(YOUR TASK) Look for the string "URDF" in the listing below, then copy every line that has it.

=== Begin Enclosure ===

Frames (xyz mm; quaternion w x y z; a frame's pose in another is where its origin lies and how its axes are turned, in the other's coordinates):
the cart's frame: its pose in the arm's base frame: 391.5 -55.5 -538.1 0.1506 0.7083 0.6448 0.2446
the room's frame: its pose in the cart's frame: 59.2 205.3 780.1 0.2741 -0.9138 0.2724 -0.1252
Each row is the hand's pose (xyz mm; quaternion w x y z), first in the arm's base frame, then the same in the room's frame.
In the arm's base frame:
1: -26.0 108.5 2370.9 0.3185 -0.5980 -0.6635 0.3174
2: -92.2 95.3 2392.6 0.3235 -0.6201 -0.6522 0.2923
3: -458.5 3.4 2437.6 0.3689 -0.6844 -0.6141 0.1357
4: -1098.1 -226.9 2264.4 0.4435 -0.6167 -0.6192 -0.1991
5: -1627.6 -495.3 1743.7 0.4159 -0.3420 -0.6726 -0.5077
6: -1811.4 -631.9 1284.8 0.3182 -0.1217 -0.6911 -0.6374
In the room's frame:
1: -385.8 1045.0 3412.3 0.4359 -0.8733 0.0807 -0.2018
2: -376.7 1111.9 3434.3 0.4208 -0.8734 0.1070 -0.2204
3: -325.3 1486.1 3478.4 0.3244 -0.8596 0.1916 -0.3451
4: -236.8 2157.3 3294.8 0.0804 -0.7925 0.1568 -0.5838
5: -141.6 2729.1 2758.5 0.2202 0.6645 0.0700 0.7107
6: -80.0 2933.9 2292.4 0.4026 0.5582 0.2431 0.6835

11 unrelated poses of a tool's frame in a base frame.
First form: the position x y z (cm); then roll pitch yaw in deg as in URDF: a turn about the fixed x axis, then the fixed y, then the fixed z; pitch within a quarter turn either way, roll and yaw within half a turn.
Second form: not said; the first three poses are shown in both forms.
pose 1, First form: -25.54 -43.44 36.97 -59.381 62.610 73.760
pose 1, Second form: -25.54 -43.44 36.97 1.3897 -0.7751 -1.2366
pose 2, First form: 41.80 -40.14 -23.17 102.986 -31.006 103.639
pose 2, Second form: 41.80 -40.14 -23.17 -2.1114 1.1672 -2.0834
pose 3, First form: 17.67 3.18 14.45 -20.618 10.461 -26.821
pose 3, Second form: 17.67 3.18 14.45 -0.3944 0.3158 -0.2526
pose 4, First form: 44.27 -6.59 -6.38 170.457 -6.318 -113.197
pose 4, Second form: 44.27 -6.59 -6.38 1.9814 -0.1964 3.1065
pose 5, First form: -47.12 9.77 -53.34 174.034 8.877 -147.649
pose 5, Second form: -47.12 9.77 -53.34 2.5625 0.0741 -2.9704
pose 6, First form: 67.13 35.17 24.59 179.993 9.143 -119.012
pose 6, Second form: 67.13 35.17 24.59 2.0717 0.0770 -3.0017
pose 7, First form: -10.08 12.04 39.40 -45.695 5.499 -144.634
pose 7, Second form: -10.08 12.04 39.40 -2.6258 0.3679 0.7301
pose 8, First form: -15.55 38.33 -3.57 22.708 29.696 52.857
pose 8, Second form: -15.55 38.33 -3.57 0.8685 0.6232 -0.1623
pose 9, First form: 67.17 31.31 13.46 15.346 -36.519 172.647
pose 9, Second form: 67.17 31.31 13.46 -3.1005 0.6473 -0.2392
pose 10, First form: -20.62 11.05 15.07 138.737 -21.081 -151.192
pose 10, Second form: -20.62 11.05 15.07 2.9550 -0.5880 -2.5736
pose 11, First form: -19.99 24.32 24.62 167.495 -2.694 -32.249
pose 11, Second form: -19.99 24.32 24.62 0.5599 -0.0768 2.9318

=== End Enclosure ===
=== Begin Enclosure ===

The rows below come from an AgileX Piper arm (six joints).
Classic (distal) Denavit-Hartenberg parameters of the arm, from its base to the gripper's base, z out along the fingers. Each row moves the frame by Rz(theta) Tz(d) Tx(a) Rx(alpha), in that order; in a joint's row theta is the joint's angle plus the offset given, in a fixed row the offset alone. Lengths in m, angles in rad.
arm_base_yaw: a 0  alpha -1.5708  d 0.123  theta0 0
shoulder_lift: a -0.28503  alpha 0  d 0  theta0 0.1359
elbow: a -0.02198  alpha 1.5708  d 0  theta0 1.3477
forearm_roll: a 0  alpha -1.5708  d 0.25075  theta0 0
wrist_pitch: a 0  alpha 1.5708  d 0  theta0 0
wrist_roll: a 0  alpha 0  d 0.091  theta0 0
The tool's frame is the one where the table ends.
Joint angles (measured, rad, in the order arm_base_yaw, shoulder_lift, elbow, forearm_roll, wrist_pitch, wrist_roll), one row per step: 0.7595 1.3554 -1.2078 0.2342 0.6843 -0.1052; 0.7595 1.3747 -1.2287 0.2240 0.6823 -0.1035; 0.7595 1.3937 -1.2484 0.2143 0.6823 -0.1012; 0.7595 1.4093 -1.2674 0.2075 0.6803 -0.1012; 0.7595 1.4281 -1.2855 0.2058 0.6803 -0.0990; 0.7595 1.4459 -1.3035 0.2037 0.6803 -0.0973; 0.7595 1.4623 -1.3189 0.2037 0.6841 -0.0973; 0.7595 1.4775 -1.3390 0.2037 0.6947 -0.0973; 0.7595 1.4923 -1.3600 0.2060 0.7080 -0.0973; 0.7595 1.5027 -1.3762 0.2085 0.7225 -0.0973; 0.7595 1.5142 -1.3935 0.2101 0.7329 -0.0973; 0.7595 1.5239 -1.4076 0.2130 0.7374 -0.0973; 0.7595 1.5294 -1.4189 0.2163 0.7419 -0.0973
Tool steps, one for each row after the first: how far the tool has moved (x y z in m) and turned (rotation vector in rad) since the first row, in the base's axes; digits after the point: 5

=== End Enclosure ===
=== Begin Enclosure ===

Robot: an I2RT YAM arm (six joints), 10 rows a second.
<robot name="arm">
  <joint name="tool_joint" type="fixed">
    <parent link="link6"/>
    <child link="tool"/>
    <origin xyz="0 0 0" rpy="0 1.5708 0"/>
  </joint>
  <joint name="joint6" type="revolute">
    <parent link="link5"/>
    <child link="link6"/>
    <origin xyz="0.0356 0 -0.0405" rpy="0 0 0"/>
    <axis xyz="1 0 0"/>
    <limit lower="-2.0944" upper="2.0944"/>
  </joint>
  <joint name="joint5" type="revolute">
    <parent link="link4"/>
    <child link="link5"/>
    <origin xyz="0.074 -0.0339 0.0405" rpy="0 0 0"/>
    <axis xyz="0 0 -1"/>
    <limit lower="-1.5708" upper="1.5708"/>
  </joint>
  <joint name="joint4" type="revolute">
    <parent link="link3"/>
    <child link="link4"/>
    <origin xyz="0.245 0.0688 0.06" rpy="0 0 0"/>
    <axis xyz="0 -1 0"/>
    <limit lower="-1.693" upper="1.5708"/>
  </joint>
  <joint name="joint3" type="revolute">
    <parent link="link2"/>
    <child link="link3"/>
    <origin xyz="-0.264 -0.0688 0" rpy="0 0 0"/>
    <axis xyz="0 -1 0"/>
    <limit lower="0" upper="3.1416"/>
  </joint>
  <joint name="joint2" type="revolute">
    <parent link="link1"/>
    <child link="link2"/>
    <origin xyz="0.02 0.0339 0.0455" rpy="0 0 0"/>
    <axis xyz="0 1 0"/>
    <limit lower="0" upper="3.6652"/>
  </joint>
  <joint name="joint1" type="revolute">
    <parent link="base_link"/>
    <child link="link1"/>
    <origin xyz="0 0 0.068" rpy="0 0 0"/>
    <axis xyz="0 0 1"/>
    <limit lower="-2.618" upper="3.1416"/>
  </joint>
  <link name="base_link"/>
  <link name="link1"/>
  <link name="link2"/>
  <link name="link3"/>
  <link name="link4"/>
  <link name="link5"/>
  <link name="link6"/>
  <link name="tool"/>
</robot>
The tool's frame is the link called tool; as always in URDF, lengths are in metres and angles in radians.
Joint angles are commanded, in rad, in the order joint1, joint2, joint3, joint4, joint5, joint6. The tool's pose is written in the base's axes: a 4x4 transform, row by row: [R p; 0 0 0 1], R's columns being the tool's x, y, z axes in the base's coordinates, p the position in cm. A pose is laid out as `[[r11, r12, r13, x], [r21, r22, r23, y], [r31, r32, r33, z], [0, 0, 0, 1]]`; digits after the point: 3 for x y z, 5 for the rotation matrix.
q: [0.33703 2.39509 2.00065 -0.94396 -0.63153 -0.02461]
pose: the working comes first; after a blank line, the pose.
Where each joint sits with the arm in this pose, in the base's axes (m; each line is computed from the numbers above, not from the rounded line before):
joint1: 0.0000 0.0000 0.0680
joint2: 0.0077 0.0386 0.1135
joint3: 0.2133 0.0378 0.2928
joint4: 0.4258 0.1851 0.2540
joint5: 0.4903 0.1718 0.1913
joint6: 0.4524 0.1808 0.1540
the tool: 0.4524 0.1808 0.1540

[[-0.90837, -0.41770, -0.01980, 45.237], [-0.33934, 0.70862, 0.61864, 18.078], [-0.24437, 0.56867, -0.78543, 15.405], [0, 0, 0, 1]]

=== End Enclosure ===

(TASK OUTPUT)
First form: the position x y z (cm); then roll pitch yaw in deg as in URDF: a turn about the fixed x axis, then the fixed y, then the fixed z; pitch within a quarter turn either way, roll and yaw within half a turn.
The tool's frame is the link called tool; as always in URDF, lengths are in metres and angles in radians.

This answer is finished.